**Problem statement:** Look through the data below for the line with "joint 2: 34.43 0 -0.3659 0" and the line with "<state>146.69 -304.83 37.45", then transcribe exactly from the first through the second, leaving out all pictures.

-=-=-=-=-

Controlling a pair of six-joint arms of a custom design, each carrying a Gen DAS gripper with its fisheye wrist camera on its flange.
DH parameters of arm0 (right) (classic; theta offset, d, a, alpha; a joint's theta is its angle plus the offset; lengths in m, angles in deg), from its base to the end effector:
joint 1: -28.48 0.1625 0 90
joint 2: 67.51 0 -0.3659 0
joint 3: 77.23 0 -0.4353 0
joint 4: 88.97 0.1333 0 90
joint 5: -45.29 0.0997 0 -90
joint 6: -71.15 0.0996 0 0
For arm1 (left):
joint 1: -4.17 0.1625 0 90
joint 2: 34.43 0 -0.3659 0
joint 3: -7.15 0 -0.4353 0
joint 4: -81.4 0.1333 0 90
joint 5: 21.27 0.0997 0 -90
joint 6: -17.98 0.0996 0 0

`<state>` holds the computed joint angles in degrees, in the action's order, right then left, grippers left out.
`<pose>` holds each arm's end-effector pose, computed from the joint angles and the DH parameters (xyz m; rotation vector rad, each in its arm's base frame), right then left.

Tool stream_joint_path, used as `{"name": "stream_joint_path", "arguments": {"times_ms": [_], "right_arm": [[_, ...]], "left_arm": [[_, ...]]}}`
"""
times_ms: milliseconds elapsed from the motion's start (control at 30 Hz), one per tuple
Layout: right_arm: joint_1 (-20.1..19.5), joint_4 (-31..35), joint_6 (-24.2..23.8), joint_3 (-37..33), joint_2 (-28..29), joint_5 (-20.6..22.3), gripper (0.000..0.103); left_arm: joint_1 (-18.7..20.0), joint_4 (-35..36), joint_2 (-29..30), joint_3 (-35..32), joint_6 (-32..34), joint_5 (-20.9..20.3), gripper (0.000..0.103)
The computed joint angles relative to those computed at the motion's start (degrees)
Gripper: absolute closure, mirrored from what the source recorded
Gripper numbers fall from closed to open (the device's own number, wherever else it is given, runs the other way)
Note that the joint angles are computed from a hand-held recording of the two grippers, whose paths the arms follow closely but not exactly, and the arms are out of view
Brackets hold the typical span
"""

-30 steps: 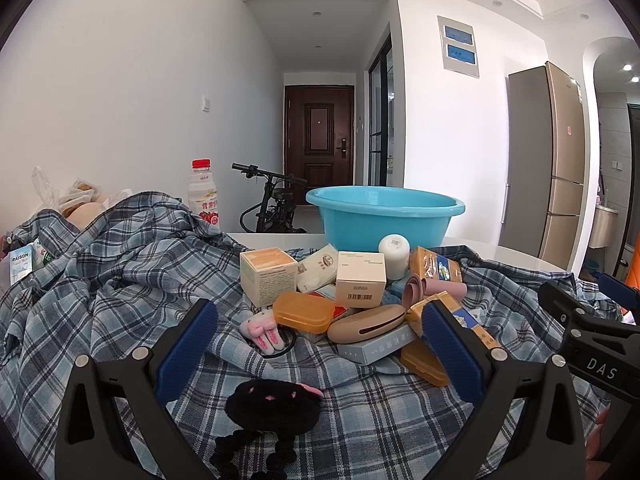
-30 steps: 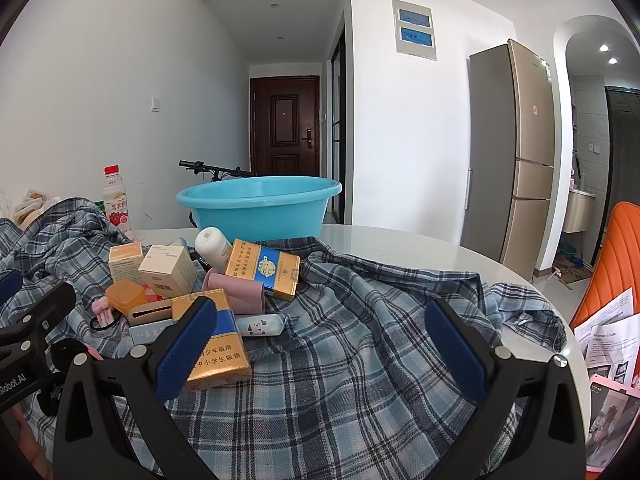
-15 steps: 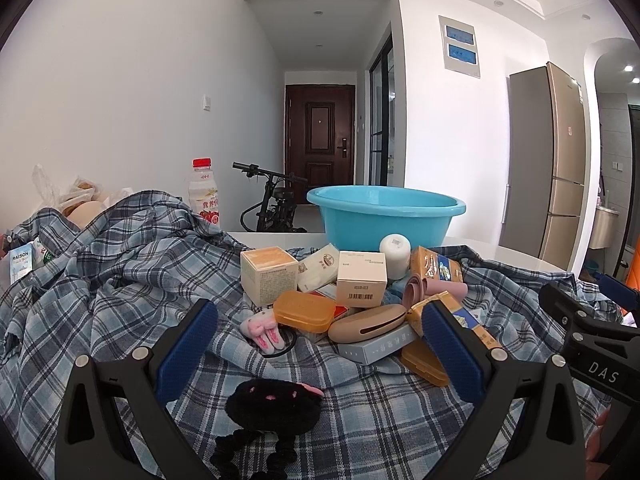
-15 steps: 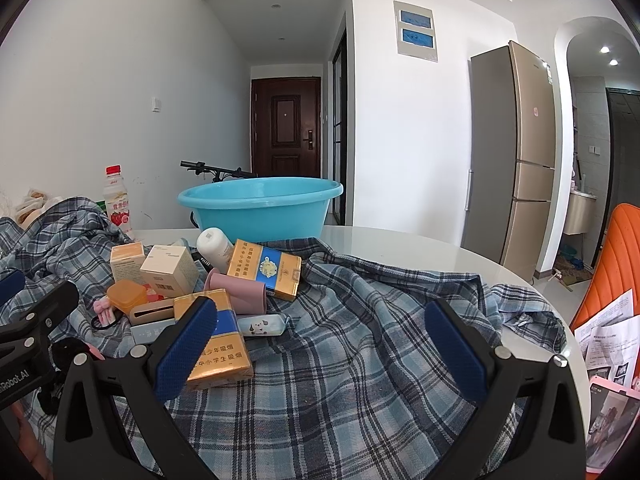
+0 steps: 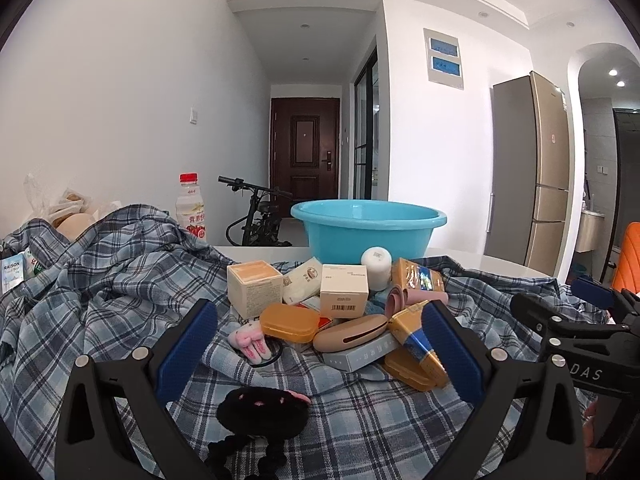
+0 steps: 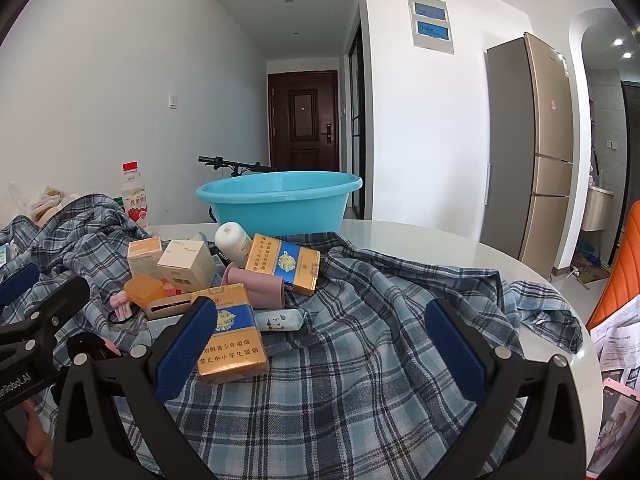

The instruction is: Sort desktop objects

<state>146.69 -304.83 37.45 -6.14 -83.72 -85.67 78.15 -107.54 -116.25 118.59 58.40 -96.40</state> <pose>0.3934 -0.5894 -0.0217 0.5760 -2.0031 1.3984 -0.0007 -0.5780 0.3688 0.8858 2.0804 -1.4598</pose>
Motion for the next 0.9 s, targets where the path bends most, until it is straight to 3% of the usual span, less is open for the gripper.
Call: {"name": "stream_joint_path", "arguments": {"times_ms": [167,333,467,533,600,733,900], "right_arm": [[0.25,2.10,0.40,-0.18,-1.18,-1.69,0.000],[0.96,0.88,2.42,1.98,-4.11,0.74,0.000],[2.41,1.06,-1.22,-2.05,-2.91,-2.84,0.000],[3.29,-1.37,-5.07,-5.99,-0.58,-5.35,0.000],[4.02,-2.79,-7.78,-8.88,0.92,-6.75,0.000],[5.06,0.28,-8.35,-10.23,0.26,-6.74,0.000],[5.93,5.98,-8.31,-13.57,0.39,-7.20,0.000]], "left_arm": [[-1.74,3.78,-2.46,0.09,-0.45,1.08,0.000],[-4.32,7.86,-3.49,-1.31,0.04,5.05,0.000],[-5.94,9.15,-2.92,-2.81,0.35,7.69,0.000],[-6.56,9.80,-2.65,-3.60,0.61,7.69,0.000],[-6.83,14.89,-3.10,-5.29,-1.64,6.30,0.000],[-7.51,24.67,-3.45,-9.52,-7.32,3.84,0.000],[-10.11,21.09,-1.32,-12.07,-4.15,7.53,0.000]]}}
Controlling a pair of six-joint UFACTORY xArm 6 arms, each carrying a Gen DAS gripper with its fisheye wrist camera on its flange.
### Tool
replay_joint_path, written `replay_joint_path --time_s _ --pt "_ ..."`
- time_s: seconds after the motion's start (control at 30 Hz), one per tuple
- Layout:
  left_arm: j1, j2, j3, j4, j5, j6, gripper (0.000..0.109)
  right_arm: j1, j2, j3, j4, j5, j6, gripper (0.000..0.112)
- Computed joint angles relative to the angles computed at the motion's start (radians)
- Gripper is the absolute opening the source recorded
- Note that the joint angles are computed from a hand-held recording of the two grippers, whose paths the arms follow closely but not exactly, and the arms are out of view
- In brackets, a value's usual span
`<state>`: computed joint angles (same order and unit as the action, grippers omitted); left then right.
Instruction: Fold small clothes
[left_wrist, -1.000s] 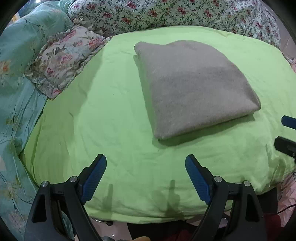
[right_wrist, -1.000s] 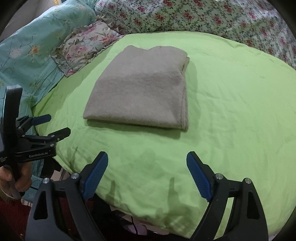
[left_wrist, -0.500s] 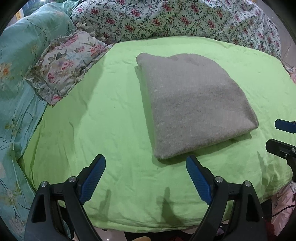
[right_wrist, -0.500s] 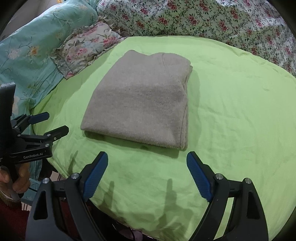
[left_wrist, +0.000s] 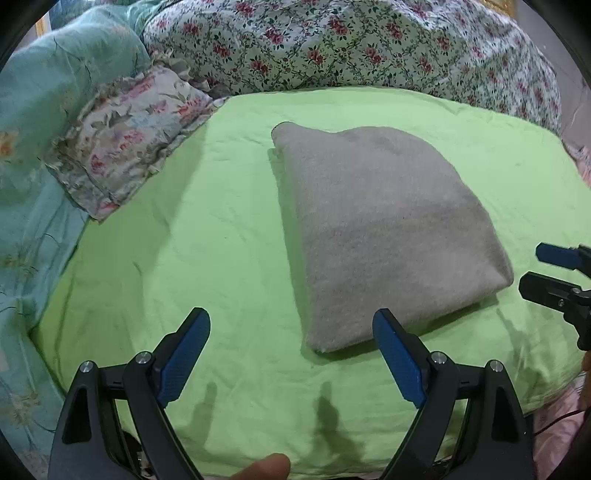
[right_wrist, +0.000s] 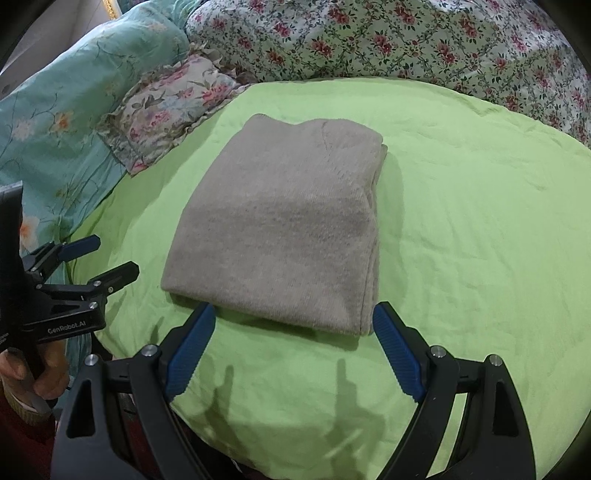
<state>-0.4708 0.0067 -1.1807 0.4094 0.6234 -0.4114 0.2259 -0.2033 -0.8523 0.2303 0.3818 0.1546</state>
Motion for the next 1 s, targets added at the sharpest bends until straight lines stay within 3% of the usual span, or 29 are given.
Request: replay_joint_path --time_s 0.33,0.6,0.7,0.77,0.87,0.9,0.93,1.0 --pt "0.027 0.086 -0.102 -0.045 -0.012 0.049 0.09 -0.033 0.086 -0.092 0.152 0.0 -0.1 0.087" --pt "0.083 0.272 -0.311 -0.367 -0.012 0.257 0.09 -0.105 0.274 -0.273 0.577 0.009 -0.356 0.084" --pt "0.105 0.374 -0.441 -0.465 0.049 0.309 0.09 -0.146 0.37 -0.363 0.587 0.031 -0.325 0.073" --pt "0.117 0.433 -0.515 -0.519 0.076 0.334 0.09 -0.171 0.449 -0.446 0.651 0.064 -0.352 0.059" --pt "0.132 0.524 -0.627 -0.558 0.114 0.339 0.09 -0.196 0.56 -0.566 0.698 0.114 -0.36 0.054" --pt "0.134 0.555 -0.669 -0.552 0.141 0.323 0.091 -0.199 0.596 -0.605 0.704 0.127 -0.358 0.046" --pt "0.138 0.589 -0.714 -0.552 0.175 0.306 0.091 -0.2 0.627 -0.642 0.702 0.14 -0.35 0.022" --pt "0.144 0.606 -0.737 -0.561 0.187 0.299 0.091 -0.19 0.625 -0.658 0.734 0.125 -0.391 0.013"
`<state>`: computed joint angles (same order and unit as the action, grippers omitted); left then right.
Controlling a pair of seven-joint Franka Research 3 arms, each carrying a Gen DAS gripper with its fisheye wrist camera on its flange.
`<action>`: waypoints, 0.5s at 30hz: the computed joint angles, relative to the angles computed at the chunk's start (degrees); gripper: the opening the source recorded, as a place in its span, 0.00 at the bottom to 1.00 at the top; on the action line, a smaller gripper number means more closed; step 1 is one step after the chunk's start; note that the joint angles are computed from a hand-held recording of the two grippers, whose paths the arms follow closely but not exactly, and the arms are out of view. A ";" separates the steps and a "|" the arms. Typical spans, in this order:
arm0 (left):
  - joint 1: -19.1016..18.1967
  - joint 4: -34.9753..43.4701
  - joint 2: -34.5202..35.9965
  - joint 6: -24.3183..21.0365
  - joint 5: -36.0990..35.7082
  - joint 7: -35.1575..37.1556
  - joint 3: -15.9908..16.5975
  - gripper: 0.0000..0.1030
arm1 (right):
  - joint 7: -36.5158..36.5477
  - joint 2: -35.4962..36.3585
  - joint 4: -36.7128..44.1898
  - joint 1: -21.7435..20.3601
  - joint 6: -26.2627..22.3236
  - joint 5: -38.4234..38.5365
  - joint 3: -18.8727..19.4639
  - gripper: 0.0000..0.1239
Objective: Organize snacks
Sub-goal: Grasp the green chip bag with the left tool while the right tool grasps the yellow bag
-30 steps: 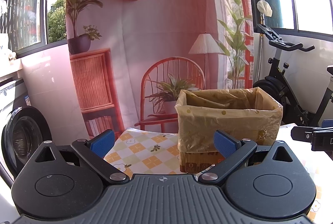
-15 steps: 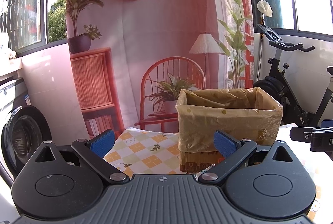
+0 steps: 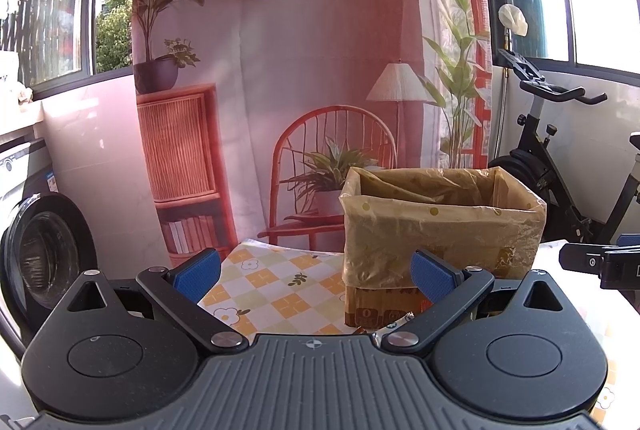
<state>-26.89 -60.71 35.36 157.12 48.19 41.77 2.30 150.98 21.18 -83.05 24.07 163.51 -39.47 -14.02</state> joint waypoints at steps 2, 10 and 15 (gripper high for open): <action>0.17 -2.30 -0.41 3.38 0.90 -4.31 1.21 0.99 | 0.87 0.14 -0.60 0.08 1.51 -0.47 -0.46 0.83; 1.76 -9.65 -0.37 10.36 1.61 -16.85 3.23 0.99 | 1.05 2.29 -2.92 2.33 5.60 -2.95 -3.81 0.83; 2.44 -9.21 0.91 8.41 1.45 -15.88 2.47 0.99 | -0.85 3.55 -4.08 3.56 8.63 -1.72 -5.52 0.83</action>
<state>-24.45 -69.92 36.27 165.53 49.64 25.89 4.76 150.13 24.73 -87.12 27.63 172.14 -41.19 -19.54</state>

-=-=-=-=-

**Exercise response:**
joint 2: 34.43 0 -0.3659 0
joint 3: -7.15 0 -0.4353 0
joint 4: -81.4 0.1333 0 90
joint 5: 21.27 0.0997 0 -90
joint 6: -17.98 0.0996 0 0

`<state>` holds the computed joint angles in degrees, in the action's order, right then left, grippers left out.
`<pose>` holds each arm's end-effector pose, computed from the joint angles and the DH parameters (xyz m; rotation vector rad, each in its arm's base frame), right then left.

Tool stream_joint_path, used as `{"name": "stream_joint_path", "arguments": {"times_ms": [_], "right_arm": [[_, ...]], "left_arm": [[_, ...]]}}`
"""
times_ms: milliseconds elapsed from the motion's start (control at 30 Hz), one per tuple
Layout: right_arm: joint_1 (-20.1..19.5), joint_4 (-31..35), joint_6 (-24.2..23.8), joint_3 (-37..33), joint_2 (-28..29), joint_5 (-20.6..22.3), gripper (0.000..0.103); left_arm: joint_1 (-18.7..20.0), joint_4 (-35..36), joint_2 (-29..30), joint_3 (-35..32), joint_6 (-32..34), joint_5 (-20.9..20.3), gripper (0.000..0.103)
The computed joint angles relative to those computed at the motion's start (degrees)
Gripper: absolute closure, mirrored from what the source recorded
Gripper numbers fall from closed to open (the device's own number, wherever else it is given, runs the other way)
Note that the joint angles are computed from a hand-held recording of the two grippers, whose paths the arms follow closely but not exactly, and the arms are out of view
Brackets hold the typical span
"""

-30 steps: 
-30 steps: 
-15 steps: 
-15 steps: 
+0 steps: 
+0 steps: 

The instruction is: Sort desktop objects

<state>146.69 -304.83 37.45 -6.14 -83.72 -85.67 78.15 -107.54 -116.25 118.59 58.40 -96.40</state> <pose>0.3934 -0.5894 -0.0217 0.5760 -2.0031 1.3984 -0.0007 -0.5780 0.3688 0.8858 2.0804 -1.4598</pose>

The response is finished, and the exercise is complete.